Tree Climbing

Tommy Wright in Malanda Jungle. c.1930
Photo. Cairns Historical Society

Lumholtz, describing the method of tree climbing used by the Ngadjonji:

....if he has to climb a high tree, he first goes into the scrub to fetch a piece of the Australian calamus, which he partly bites, partly breaks off; ....at the end of it he makes a knot, the other he leaves as it is. This implement, which is usually sixteen to eighteen feet long, is called a kamin ( gamin ). After wiping his hands in the grass so as to remove all moisture .. throws the kamin around the big tree-trunk, and tries to catch the other end in his right hand.....he winds this end a few times around the right arm and thus gets a secure hold. The right foot is planted against the tree, the arms are extended directly in front of him, the body is bent back, so that it is kept as far as possible away from the tree, and then the ascent begins.
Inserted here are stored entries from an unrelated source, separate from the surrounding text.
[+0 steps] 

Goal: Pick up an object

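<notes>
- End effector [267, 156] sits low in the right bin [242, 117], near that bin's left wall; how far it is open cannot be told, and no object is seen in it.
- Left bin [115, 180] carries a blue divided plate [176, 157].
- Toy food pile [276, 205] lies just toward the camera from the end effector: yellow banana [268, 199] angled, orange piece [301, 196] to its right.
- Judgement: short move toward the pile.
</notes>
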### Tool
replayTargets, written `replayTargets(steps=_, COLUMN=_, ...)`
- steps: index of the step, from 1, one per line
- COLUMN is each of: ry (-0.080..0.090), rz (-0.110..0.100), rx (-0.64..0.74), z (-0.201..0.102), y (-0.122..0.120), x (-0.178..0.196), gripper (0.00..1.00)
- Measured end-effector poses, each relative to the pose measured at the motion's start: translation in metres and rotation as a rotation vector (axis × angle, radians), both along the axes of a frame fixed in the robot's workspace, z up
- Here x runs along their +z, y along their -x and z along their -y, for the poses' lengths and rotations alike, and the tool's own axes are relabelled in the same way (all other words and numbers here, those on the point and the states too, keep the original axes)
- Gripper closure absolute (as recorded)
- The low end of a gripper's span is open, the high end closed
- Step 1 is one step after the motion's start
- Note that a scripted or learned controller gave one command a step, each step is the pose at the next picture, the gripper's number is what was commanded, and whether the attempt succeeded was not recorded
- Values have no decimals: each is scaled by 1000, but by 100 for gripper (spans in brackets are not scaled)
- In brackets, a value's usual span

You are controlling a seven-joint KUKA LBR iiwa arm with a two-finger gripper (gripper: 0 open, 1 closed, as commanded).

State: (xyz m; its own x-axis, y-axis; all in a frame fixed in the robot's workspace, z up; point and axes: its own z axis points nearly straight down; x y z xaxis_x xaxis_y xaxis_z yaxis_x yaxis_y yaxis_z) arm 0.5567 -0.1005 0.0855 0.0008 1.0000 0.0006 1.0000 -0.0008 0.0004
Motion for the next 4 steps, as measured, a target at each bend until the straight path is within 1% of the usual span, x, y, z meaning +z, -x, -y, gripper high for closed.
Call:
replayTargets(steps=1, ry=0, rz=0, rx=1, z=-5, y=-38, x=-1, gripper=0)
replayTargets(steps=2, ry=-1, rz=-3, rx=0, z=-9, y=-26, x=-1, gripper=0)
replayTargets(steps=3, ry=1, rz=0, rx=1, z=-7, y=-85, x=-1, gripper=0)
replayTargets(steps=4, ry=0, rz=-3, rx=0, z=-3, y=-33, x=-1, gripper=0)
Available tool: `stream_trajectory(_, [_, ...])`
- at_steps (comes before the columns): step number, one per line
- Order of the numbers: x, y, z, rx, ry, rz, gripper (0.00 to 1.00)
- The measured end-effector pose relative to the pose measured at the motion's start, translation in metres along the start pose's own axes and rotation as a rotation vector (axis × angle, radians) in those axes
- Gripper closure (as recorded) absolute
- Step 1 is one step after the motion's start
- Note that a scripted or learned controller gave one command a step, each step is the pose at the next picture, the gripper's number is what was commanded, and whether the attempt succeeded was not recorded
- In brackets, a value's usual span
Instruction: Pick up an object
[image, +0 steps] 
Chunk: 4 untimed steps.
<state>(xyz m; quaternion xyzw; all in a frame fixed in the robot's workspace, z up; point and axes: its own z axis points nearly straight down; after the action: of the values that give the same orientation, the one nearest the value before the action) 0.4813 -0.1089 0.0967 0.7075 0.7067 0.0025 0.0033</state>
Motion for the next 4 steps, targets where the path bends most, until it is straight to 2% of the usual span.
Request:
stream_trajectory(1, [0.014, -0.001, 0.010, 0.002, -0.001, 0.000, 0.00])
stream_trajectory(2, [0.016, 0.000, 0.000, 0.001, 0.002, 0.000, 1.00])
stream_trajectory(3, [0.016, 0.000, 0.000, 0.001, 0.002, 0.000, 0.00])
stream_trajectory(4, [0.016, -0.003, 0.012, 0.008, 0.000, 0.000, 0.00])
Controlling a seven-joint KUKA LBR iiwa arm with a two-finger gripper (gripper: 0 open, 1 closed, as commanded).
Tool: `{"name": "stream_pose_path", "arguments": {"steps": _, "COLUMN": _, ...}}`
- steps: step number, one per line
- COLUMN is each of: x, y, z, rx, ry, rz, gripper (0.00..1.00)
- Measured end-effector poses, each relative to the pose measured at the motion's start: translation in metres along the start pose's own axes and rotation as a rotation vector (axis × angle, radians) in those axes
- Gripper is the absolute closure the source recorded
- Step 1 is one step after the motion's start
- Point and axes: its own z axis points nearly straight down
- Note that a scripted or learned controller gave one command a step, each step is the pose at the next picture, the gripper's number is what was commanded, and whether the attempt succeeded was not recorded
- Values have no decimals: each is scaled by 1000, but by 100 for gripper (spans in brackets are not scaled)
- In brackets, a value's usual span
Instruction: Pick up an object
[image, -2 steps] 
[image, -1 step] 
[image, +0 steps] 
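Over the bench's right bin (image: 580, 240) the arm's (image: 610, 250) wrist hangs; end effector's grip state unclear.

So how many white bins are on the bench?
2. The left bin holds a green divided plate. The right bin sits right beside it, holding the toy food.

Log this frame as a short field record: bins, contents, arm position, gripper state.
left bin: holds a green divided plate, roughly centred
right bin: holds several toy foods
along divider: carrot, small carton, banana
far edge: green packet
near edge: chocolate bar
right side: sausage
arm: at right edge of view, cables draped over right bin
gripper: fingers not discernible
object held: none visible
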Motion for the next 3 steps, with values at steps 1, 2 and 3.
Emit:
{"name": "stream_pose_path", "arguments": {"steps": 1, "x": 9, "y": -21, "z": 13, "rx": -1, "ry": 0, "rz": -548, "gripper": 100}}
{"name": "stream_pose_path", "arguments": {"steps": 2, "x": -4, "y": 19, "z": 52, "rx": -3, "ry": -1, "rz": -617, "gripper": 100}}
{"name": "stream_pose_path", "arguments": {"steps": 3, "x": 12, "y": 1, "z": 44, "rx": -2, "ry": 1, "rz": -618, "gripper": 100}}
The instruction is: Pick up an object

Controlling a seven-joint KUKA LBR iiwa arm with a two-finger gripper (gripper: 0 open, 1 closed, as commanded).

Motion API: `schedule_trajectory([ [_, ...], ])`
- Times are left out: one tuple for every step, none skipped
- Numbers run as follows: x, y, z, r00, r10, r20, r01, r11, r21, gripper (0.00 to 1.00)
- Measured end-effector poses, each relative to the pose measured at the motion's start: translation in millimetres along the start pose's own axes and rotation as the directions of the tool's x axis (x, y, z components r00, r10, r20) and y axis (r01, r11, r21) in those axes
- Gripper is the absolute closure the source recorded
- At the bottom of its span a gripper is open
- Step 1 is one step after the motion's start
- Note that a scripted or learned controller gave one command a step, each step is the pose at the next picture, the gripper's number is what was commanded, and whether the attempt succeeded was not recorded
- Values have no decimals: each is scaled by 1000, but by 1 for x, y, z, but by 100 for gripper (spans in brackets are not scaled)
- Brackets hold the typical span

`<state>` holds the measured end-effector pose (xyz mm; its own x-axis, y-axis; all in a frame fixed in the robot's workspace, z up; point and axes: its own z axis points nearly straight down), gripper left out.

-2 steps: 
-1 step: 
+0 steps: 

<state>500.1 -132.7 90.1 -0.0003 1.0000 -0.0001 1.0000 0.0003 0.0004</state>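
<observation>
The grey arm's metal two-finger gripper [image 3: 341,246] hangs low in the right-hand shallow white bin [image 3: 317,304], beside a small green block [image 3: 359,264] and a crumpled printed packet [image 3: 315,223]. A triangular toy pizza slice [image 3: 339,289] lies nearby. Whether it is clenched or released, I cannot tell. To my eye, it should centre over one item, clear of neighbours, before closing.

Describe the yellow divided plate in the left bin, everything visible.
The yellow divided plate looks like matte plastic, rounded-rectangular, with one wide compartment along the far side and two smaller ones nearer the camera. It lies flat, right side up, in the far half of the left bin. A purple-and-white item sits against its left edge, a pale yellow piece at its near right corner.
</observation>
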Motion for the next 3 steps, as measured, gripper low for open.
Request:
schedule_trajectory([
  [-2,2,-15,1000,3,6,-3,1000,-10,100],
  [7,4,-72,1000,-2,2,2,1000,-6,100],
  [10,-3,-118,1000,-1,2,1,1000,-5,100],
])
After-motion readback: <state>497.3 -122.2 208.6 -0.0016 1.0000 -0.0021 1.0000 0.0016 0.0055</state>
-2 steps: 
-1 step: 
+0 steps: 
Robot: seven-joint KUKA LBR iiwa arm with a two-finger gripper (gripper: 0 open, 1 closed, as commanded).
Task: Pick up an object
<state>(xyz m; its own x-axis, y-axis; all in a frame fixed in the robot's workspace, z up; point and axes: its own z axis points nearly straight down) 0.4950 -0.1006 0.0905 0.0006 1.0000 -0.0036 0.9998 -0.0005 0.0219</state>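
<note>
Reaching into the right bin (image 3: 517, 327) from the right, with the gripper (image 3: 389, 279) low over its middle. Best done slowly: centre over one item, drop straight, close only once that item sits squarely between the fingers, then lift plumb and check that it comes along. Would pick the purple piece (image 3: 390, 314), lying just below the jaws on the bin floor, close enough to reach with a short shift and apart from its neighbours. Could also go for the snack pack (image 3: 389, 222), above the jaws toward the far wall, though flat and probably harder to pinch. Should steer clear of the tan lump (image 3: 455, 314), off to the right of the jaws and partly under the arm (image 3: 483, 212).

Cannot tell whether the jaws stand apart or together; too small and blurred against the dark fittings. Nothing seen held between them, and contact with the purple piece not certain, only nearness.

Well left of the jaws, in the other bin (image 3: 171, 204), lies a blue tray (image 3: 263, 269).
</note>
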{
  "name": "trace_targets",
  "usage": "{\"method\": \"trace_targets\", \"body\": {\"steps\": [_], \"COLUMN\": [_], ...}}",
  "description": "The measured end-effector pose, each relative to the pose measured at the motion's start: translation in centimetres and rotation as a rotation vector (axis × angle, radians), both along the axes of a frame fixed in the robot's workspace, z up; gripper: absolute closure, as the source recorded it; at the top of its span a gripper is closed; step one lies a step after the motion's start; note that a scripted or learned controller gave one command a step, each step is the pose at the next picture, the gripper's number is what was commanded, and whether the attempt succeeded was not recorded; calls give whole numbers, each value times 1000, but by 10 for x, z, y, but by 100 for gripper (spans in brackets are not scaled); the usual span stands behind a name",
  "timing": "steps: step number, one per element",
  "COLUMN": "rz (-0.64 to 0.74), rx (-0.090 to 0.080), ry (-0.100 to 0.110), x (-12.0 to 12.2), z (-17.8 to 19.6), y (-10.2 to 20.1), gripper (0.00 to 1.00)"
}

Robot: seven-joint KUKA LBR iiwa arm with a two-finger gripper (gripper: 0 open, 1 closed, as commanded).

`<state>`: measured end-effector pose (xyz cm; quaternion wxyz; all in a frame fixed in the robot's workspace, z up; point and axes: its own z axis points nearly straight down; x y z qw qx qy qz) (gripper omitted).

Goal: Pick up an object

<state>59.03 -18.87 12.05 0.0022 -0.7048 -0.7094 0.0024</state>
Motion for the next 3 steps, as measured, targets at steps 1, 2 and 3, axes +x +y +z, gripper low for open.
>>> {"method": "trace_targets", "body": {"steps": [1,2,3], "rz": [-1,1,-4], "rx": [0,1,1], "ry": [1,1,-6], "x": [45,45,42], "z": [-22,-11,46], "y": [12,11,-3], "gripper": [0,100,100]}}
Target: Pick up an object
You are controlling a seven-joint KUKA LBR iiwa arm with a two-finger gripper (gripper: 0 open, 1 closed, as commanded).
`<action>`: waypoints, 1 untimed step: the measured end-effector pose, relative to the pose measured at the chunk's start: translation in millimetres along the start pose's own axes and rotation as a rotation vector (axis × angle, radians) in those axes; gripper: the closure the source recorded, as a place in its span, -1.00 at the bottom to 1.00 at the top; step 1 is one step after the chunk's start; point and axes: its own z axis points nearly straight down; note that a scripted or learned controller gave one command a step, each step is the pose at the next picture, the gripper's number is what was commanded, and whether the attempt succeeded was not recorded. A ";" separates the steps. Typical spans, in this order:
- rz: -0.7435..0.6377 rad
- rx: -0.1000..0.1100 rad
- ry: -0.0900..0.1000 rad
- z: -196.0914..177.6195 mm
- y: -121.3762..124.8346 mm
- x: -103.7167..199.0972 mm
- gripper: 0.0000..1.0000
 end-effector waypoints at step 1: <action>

He keeps throwing the kamin up the tree, and at the same time he himself ascends about as easily as a sailor uses an accommodation ladder..... he takes his tomahawk in his mouth, and when he wants to use it removes the kamin from his right arm and winds it around his right thigh, whereupon with his free hand he cuts the next niche or two in the bark of the tree....no tree is too high or too smooth for the Australian native to climb, provided it's circumference is not too great.